Some modules have been reported to have problems with epochs
in the version number.
l) The version number seems to be dropped in the name of the package,
i.e., you get results like kernel-image-.._300_i386.deb, where the
300 is from the --revision flag.
This seems to result from using the broken perl 5.005 packages
installed a while ago in unstable. That package has since been
withdrawn. Problems seem to go away when one downgrades to 5.004.
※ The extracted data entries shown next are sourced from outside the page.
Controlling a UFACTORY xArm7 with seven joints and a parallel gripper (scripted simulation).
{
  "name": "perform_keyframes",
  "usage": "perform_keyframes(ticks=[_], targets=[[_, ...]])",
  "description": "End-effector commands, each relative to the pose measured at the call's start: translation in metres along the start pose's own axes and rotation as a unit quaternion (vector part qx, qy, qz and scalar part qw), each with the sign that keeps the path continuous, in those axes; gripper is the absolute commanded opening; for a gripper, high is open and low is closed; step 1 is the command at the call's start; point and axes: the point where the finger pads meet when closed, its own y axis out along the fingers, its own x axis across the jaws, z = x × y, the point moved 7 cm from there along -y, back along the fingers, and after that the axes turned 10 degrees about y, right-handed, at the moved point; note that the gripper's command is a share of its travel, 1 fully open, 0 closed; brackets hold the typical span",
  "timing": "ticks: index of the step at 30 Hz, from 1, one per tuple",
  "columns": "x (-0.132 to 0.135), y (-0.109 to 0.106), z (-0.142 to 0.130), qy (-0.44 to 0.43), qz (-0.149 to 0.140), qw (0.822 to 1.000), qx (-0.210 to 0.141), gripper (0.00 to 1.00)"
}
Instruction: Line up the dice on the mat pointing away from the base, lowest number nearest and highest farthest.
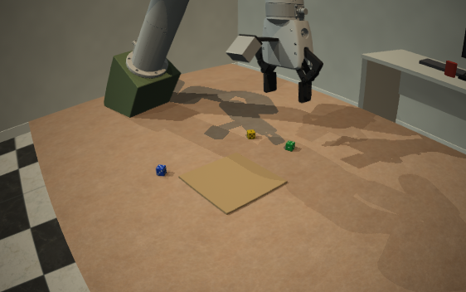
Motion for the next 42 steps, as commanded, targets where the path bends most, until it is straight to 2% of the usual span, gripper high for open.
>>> perform_keyframes(ticks=[1, 19, 21, 32, 34, 42], targets=[[-0.009, -0.024, 0.002, -0.003, -0.038, 0.999, -0.006, 1.0], [-0.009, -0.024, 0.002, -0.005, -0.038, 0.999, -0.006, 1.0], [0.0, -0.023, 0.003, -0.048, -0.04, 0.998, -0.007, 1.0], [0.0, -0.023, 0.003, -0.048, -0.04, 0.998, -0.007, 1.0], [0.017, -0.023, 0.005, -0.133, -0.044, 0.99, -0.01, 1.0], [0.022, -0.023, 0.006, -0.158, -0.044, 0.986, -0.011, 1.0]])
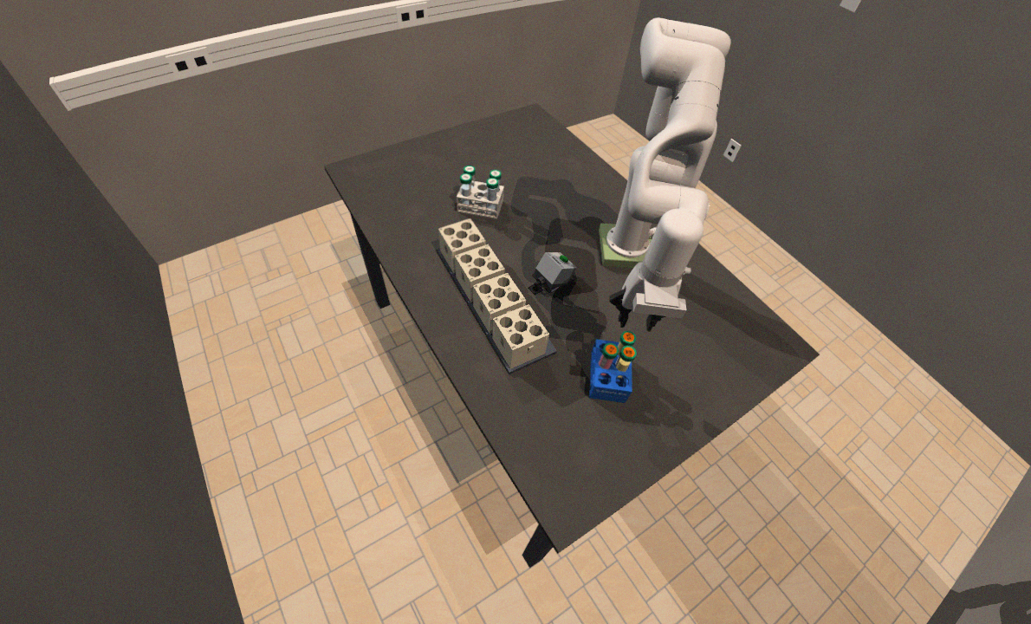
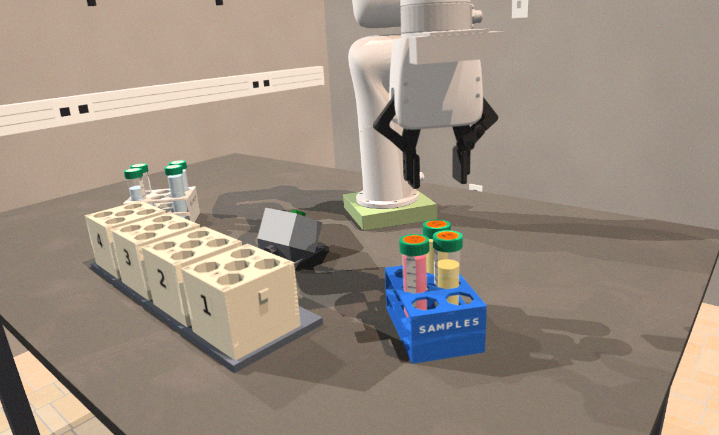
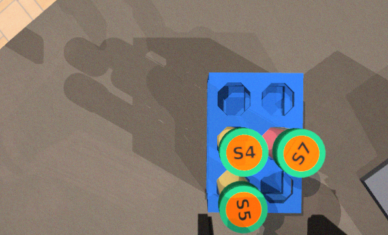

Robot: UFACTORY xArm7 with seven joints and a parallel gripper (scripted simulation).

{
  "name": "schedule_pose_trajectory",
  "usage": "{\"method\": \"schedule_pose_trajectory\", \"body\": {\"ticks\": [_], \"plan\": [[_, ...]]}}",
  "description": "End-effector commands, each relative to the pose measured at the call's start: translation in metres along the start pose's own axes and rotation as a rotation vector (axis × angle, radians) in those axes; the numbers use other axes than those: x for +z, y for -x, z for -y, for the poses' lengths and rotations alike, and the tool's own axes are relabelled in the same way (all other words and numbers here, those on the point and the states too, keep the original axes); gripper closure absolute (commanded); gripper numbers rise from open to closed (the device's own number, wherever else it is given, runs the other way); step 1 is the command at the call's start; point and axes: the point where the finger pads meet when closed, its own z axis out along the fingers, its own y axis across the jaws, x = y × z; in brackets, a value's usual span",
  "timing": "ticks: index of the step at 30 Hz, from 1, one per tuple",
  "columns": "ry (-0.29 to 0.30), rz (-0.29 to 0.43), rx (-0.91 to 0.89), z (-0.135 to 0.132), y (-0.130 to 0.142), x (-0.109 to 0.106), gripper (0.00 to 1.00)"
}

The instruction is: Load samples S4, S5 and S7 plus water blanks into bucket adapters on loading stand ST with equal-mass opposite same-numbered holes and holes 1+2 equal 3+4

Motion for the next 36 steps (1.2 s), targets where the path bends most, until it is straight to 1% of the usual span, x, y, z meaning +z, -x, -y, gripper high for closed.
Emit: {"method": "schedule_pose_trajectory", "body": {"ticks": [1,4,6,21,23,27,36], "plan": [[0.0,-0.005,0.0,0.0,-0.002,0.009,0.43],[0.0,-0.005,0.0,0.0,-0.002,0.015,0.43],[0.0,-0.005,0.0,0.0,-0.002,0.015,0.43],[0.001,-0.005,0.0,0.0,-0.002,0.045,0.43],[0.001,-0.005,0.0,0.0,-0.002,0.045,0.43],[0.001,-0.005,0.0,0.0,-0.002,0.053,0.43],[0.001,-0.005,0.0,0.0,-0.002,0.053,0.43]]}}
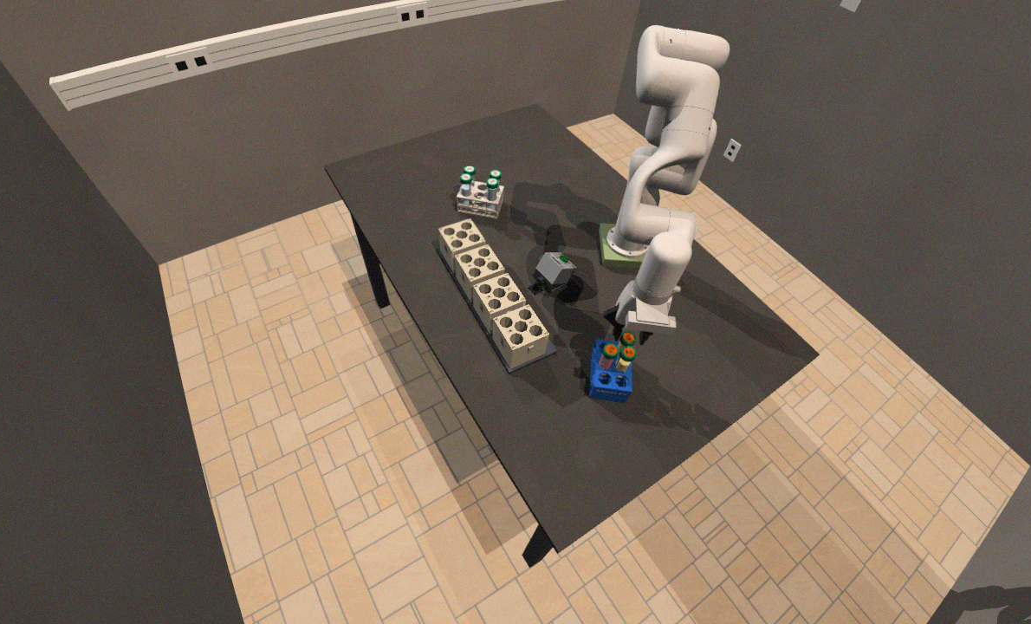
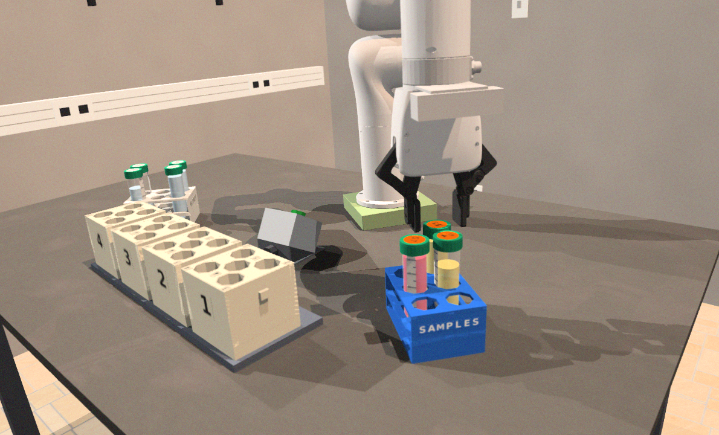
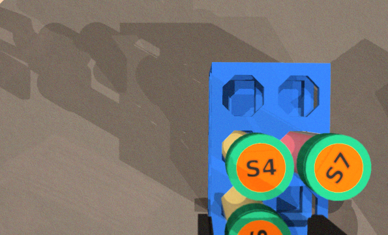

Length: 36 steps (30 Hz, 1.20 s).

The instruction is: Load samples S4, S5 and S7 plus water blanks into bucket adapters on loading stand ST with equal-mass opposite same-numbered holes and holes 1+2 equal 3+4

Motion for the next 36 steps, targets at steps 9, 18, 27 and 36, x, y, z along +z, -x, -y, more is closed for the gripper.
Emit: {"method": "schedule_pose_trajectory", "body": {"ticks": [9,18,27,36], "plan": [[0.0,-0.004,0.0,0.0,-0.002,0.002,0.43],[0.0,-0.004,0.0,0.0,-0.002,0.008,0.43],[0.0,-0.004,0.0,0.0,-0.002,0.013,0.43],[0.0,-0.004,0.0,0.0,-0.002,0.019,0.43]]}}
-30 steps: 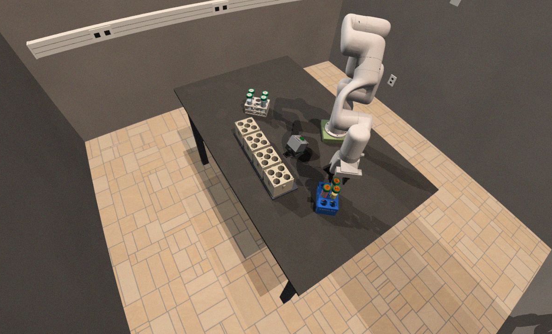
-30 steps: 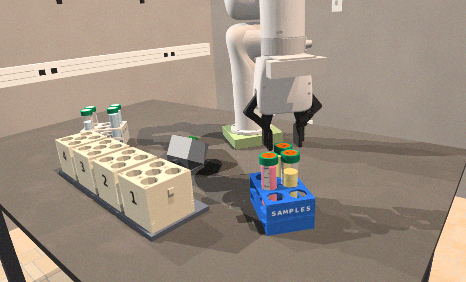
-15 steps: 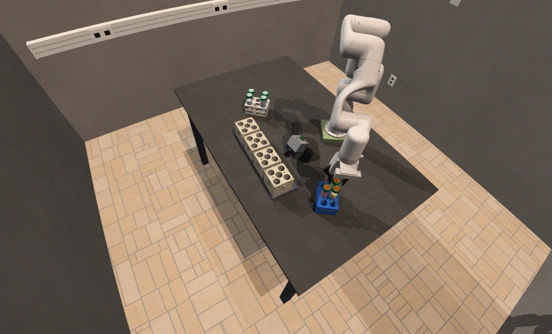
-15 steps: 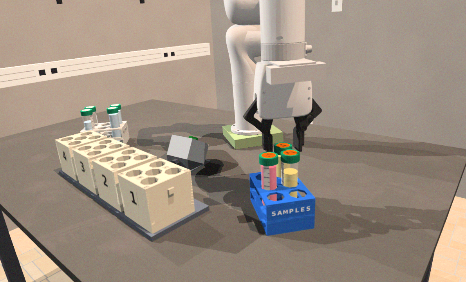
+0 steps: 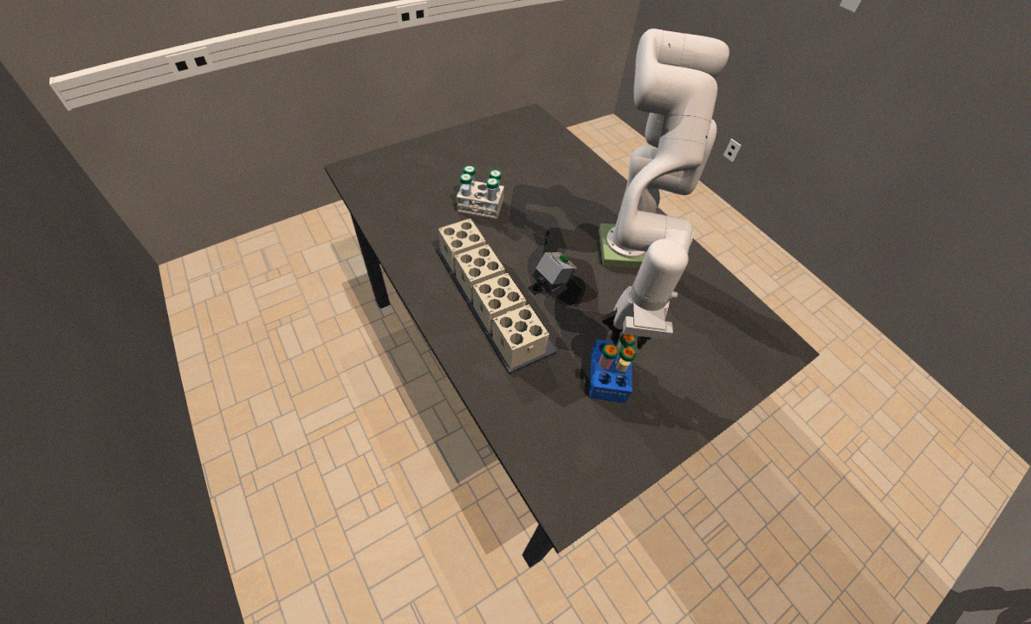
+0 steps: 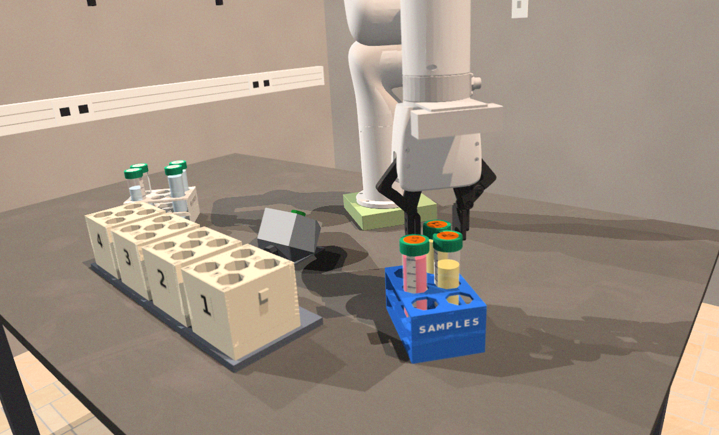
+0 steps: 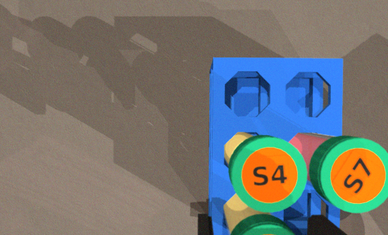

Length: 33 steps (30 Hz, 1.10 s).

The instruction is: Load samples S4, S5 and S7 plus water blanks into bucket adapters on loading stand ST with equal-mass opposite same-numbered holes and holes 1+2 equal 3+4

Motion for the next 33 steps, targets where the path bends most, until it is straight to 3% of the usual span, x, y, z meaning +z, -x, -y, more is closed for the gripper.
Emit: {"method": "schedule_pose_trajectory", "body": {"ticks": [1,14,15,33], "plan": [[0.0,-0.004,0.0,-0.0001,-0.0016,0.0012,0.43],[0.0,-0.004,0.0,-0.0001,-0.0016,0.0011,0.43],[0.0,-0.004,0.0,-0.0001,-0.0016,0.0006,1.0],[0.0,-0.004,0.0,-0.0001,-0.0015,-0.0005,1.0]]}}
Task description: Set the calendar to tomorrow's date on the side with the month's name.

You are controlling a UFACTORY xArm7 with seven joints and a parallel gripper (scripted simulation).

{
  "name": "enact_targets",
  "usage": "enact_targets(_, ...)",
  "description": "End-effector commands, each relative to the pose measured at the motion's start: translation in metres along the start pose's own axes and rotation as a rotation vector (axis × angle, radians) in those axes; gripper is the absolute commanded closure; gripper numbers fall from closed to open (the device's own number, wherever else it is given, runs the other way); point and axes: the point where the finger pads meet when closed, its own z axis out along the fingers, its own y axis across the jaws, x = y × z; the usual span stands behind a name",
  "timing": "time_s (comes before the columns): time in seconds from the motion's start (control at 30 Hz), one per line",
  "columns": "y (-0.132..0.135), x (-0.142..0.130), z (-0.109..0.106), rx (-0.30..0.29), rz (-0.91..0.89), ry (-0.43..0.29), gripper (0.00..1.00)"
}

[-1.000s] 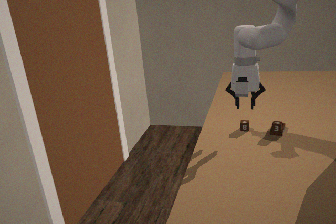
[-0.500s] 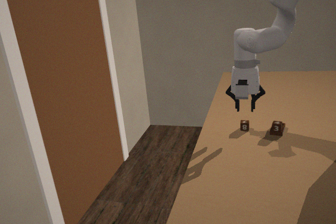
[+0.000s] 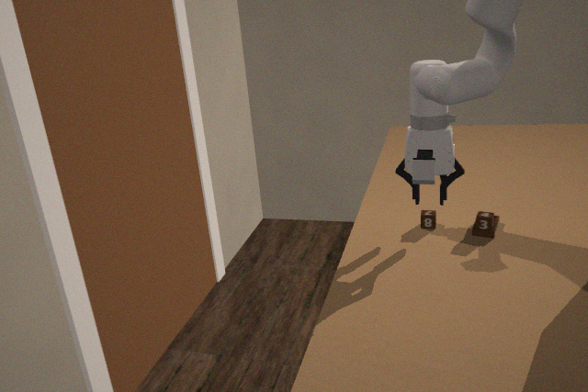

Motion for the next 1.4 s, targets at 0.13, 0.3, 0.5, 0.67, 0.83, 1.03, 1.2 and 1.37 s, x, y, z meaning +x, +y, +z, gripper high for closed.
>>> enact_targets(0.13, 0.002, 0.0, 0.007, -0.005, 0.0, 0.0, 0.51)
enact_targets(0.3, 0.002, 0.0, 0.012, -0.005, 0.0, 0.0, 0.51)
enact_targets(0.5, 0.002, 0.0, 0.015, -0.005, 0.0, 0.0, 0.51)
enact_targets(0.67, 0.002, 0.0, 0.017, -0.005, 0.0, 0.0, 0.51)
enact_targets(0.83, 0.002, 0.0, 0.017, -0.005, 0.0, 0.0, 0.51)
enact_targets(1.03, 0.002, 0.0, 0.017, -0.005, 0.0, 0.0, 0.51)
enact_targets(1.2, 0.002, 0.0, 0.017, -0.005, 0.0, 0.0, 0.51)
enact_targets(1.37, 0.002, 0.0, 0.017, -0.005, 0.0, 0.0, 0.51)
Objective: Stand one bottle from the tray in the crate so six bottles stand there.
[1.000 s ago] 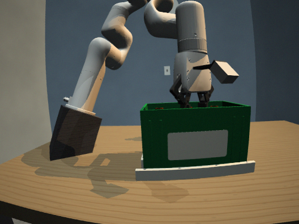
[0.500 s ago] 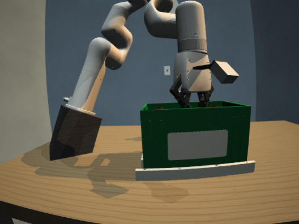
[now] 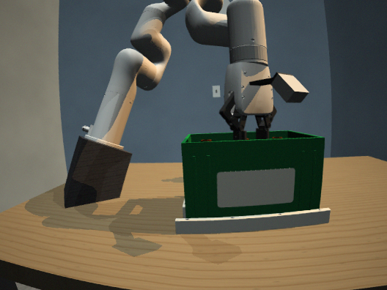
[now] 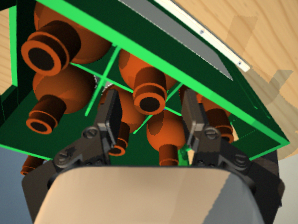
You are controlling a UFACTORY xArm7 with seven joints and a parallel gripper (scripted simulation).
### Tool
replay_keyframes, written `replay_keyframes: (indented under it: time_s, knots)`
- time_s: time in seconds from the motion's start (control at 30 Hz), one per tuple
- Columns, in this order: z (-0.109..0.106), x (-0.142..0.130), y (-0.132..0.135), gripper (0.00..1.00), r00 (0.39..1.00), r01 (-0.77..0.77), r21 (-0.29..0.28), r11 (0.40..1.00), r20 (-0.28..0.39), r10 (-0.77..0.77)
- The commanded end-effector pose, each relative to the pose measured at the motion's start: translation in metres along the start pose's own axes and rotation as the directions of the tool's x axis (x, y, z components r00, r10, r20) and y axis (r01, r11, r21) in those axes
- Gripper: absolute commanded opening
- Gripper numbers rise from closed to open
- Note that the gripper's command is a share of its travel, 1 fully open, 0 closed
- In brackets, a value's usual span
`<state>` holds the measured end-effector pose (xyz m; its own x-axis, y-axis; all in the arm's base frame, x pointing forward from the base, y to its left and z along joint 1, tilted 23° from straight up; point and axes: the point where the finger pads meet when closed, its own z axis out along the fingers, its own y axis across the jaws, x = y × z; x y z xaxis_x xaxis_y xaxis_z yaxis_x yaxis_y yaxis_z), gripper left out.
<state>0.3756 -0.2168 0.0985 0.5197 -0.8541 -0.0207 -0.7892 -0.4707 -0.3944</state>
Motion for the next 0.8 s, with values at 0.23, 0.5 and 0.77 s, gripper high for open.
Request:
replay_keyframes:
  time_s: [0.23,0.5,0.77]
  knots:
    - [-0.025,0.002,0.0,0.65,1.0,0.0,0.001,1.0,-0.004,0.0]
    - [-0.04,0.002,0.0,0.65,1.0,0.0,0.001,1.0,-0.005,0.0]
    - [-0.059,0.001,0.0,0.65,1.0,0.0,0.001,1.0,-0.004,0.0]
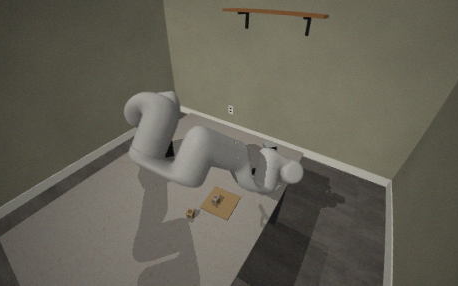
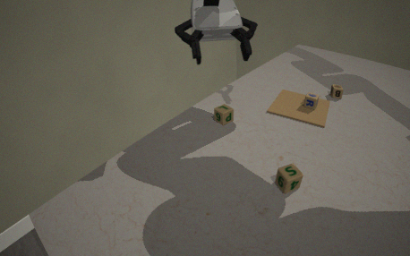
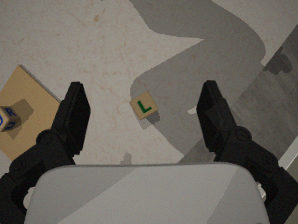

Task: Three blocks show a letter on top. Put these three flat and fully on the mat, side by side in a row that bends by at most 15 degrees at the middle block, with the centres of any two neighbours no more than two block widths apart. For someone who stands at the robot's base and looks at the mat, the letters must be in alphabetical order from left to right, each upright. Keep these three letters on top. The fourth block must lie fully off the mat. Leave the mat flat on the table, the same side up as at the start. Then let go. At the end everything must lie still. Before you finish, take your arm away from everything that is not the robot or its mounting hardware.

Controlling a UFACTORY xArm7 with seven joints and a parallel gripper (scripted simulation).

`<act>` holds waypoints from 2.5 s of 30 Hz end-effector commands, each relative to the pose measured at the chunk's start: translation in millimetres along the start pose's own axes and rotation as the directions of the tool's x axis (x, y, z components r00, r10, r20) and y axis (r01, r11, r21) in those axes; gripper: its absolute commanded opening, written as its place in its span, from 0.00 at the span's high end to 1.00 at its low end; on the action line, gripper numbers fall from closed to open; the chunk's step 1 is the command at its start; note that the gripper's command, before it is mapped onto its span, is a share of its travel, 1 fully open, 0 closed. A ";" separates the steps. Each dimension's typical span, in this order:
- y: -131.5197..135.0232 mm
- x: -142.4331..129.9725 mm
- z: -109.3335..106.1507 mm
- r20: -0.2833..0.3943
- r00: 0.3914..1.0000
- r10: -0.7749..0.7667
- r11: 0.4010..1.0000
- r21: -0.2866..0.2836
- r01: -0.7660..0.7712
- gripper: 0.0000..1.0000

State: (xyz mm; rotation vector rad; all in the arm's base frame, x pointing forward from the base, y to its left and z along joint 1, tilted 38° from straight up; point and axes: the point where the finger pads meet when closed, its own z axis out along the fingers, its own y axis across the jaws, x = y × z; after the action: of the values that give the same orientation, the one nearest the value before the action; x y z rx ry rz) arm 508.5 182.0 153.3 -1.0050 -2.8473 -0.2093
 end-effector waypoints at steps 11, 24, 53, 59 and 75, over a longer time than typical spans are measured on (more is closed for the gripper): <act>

This is also caused by a broken grep, (for example, grep
2.3-1). Upgrading to a fixed grep solves this (2.3-4 is knownn
to work, at the time of writing this).
m) Some versions of gcc do not interact well with the kernel
sources (the upcoming gcc 2.95 has problems compiling the
kernel without the flag '-fno-strict-aliasing' (I think you
may have to edit the makefile for this, or something). This is
an universal problem, hopefully there shall be a compromise
somewhere
A symptom may be failures like:
Makefile:153: arch/i586/Makefile: No such file or directory
make[1]: *** No rule to make target `arch/i586/Makefile'. Stop.
n) I keep getting this kind of messages:
make[1]: i386-linux-gcc: Command not found
This is a result of having the env variable ARCH set when you do
not intend to cross compile the kernel. Unsetting ARCH works fine.
o) booting from the new kernel fails with
VFS: Cannot open root device "308" or 03:08
immediately followed by a kernel panic
The cause for this is either you have not compiled the file
system type of the root file system into the kernel, or you
have instructed yout boot loader to expect an initrd kernel
(this is required for running a recent official kernel image
package from Debian), and have installed a non-initrd garden
variety kernel image. You need to go back and recompile the
kernel image, either including the root file system type as a
builtin, or adding a --initrd flag to the make-kpkg run.